Package Maintainer: If you wish for this bug to remain open because you
plan to fix it in a currently maintained version, change the 'version' 
to a later Fedora Linux version. Note that the version field may be hidden.
Click the "Show advanced fields" button if you do not see it.

Thank you for reporting this issue and we are sorry that we were not 
able to fix it before Fedora Linux 41 is end of life. If you would still like 
to see this bug fixed and are able to reproduce it against a later version 
of Fedora Linux, you are encouraged to change the 'version' to a later version
prior to this bug being closed.

Comment 17 Samyak Jain (RedHat) 2025-12-16 18:02:37 UTC

Fedora Linux 41 entered end-of-life (EOL) status on 2025-12-15.

Fedora Linux 41 is no longer maintained, which means that it
will not receive any further security or bug fix updates.
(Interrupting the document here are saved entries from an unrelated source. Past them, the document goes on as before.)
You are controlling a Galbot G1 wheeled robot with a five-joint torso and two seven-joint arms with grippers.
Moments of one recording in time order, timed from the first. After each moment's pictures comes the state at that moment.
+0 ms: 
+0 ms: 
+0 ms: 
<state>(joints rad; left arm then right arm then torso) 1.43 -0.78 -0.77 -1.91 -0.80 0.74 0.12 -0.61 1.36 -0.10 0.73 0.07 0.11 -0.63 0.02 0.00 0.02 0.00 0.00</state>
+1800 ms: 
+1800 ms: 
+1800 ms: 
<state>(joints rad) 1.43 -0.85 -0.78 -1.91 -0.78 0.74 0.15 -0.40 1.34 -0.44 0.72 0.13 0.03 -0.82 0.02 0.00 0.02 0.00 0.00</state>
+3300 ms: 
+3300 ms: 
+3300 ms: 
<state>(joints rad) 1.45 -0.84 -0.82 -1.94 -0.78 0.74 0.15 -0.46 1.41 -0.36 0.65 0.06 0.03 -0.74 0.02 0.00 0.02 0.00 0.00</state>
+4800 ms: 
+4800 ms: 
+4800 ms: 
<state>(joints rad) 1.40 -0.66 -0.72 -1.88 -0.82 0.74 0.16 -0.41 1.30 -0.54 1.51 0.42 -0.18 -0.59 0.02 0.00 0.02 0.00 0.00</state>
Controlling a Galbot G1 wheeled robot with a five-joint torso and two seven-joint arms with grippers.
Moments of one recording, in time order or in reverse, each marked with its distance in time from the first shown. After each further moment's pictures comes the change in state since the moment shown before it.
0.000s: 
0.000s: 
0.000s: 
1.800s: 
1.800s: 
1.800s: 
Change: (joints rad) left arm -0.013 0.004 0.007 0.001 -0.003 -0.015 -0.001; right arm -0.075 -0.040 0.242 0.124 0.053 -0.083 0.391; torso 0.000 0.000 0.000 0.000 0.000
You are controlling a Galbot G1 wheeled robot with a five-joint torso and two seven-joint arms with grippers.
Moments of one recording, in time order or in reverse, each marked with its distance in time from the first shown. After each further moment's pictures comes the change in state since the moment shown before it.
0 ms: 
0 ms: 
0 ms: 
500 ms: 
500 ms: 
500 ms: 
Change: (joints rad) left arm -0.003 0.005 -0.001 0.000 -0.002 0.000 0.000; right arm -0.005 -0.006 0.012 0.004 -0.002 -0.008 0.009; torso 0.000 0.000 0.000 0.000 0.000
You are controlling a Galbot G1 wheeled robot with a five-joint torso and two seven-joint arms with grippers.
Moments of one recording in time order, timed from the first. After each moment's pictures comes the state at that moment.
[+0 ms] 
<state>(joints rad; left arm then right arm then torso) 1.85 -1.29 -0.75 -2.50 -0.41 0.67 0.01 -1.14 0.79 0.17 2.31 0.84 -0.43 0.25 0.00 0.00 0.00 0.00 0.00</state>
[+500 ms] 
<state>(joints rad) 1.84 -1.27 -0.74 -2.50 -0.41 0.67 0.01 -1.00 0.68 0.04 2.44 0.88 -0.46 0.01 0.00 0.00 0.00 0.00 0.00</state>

As a result we
are closing this bug.

If you can reproduce this bug against a currently maintained version of Fedora Linux
please feel free to reopen this bug against that version. Note that the version
field may be hidden.Â Click the "Show advanced fields" button if you do not see
the version field.

If you are unable to reopen this bug, please file a new report against an
active release.

Thank you for reporting this bug and we are sorry it could not be fixed.